§ WORK TASK: The entries below are to be copied exactly, with every picture left out.

### ENTRIES SHOWN ###

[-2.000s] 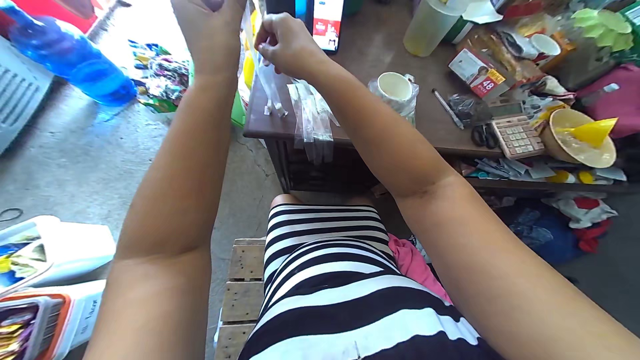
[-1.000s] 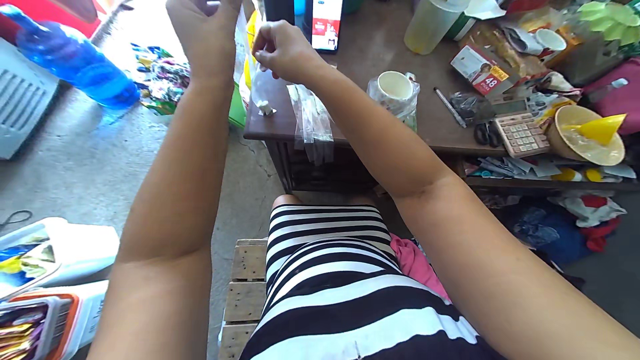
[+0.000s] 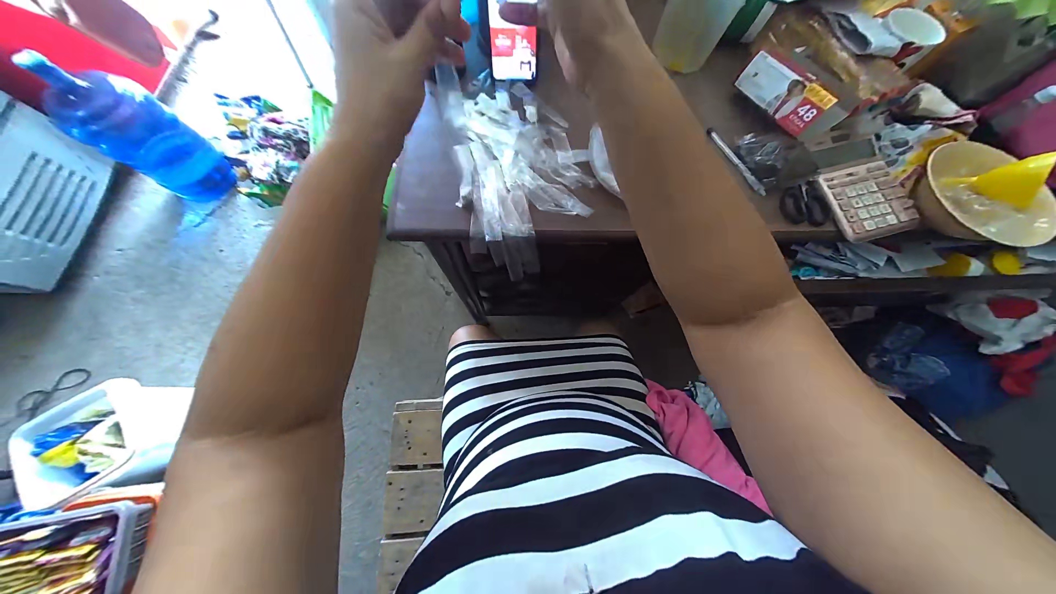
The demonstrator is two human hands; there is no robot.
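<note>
At the top of the head view my left hand (image 3: 396, 49) has its fingers bent at the upper end of a clear plastic strip (image 3: 450, 95). Several narrow clear plastic bags (image 3: 511, 157) lie in a loose pile on the brown table (image 3: 685, 202), some hanging over its front edge. My right hand (image 3: 573, 29) is at the top edge beside a lit phone (image 3: 513, 45); its fingers are partly cut off, and whether it holds anything cannot be told. A white cup in a plastic bag (image 3: 606, 161) is mostly hidden behind my right forearm.
On the table's right are a pen (image 3: 737, 162), black scissors (image 3: 804, 205), a calculator (image 3: 868, 200), a box (image 3: 788, 92) and a bowl (image 3: 949, 206) with a yellow funnel (image 3: 1019, 181). A blue bottle (image 3: 140, 136), a grey crate (image 3: 49, 194) and open containers (image 3: 74, 450) stand at the left.
My right hand has moved right, away from my left hand, to beside the phone. The pile of clear plastic on the table is now much larger and more spread out.
</note>
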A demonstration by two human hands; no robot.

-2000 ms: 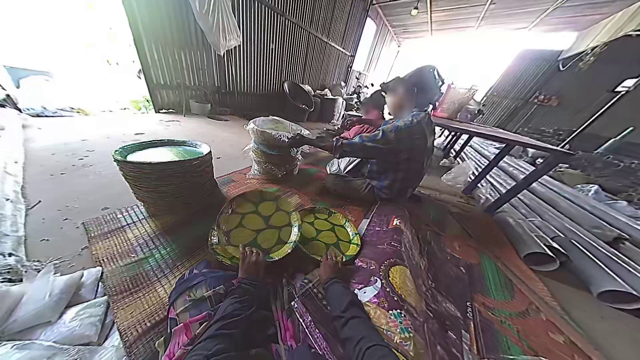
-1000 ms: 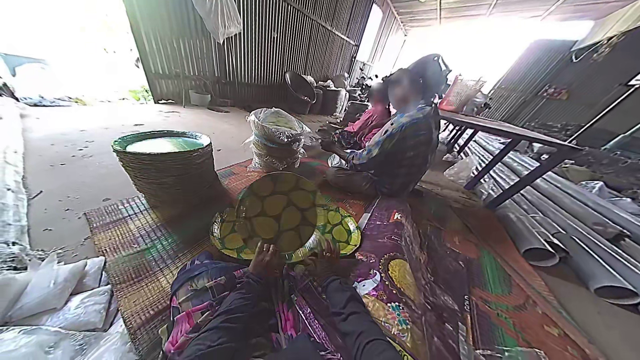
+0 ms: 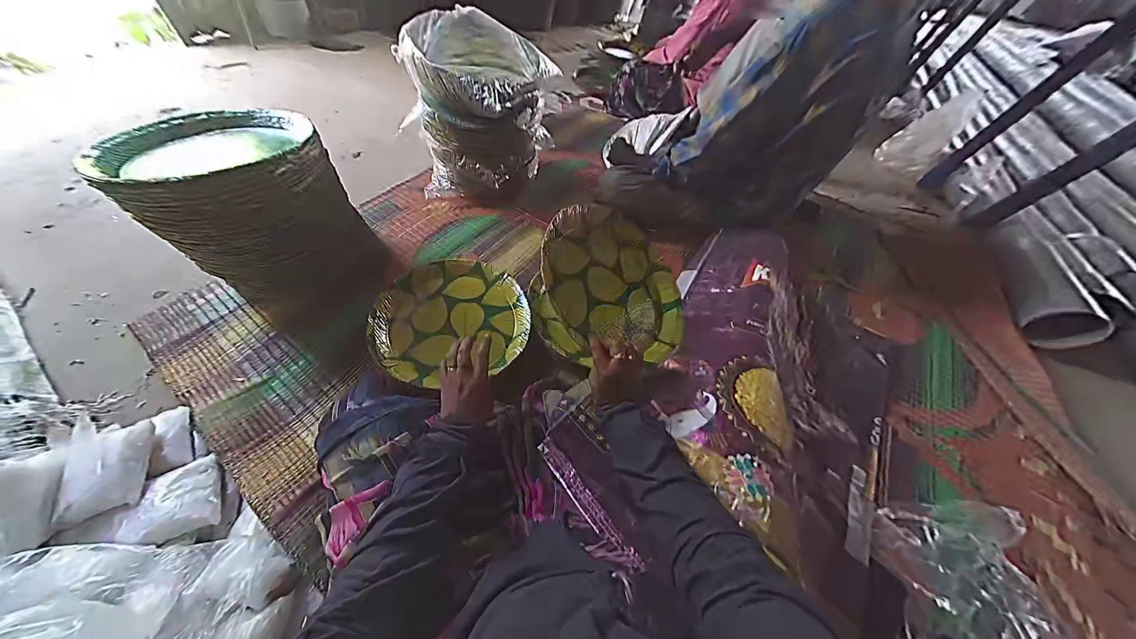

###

§ EXERCISE RESPONSE:
[-2.000s] 
[-1.000s] 
[+0.000s] 
The demonstrator is two human hands; there is no robot.
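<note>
At the top of the head view my left hand (image 3: 396, 49) has its fingers bent at the upper end of a clear plastic strip (image 3: 450, 95). Several narrow clear plastic bags (image 3: 511, 157) lie in a loose pile on the brown table (image 3: 685, 202), some hanging over its front edge. My right hand (image 3: 573, 29) is at the top edge beside a lit phone (image 3: 513, 45); its fingers are partly cut off, and whether it holds anything cannot be told. A white cup in a plastic bag (image 3: 606, 161) is mostly hidden behind my right forearm.
On the table's right are a pen (image 3: 737, 162), black scissors (image 3: 804, 205), a calculator (image 3: 868, 200), a box (image 3: 788, 92) and a bowl (image 3: 949, 206) with a yellow funnel (image 3: 1019, 181). A blue bottle (image 3: 140, 136), a grey crate (image 3: 49, 194) and open containers (image 3: 74, 450) stand at the left.
My right hand has moved right, away from my left hand, to beside the phone. The pile of clear plastic on the table is now much larger and more spread out.
</note>
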A demonstration by two human hands; no robot.

-2000 ms: 
-1000 ms: 
+0 ms: 

The answer to this exercise has been written out completely.